*** Recorded information

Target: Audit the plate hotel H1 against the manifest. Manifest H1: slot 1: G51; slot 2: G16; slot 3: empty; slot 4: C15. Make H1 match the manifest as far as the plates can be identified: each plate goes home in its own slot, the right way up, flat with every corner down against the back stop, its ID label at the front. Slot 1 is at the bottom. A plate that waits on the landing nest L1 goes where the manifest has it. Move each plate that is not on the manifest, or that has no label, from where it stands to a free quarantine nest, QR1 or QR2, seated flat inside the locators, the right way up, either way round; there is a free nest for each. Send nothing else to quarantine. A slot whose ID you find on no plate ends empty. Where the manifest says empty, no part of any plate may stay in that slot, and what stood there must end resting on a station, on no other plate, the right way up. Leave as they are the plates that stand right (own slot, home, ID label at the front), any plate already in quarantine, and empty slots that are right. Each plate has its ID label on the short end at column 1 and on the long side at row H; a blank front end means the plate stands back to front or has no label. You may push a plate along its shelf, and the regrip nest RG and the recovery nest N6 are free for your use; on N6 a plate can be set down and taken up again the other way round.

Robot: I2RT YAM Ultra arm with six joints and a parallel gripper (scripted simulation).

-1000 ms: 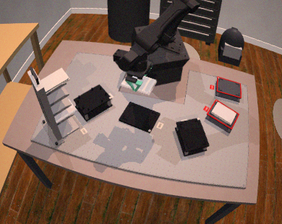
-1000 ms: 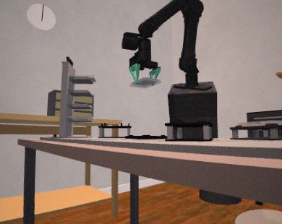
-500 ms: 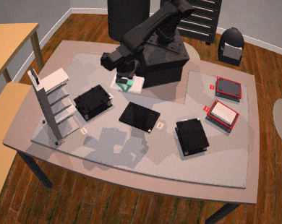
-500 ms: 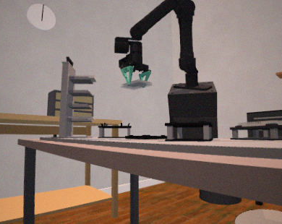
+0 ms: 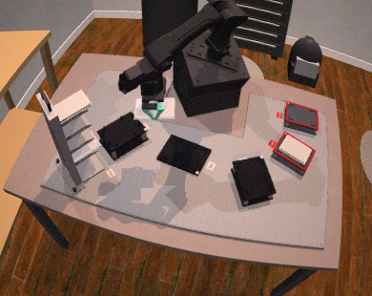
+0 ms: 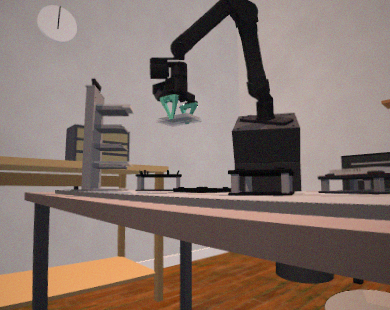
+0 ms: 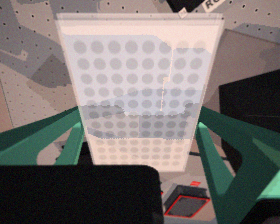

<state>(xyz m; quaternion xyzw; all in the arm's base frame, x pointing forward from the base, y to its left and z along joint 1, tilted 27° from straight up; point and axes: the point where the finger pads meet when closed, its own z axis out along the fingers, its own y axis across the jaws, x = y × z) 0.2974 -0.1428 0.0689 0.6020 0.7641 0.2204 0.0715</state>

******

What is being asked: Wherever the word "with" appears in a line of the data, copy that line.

Solved exercise:
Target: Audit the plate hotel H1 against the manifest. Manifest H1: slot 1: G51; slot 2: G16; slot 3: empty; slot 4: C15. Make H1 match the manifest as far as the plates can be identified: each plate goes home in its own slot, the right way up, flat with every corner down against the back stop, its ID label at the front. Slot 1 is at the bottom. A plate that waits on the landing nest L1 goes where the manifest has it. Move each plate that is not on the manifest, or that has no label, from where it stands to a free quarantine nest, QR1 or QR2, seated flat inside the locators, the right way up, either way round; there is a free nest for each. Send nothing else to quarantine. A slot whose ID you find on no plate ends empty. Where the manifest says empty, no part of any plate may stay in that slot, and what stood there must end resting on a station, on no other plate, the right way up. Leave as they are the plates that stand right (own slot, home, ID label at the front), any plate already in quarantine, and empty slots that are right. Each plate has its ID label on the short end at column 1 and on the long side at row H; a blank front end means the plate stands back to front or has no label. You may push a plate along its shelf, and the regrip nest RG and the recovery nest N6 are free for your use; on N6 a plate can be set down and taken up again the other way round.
Robot: I2RT YAM Ultra arm with six joints and a parallel gripper (scripted simulation).

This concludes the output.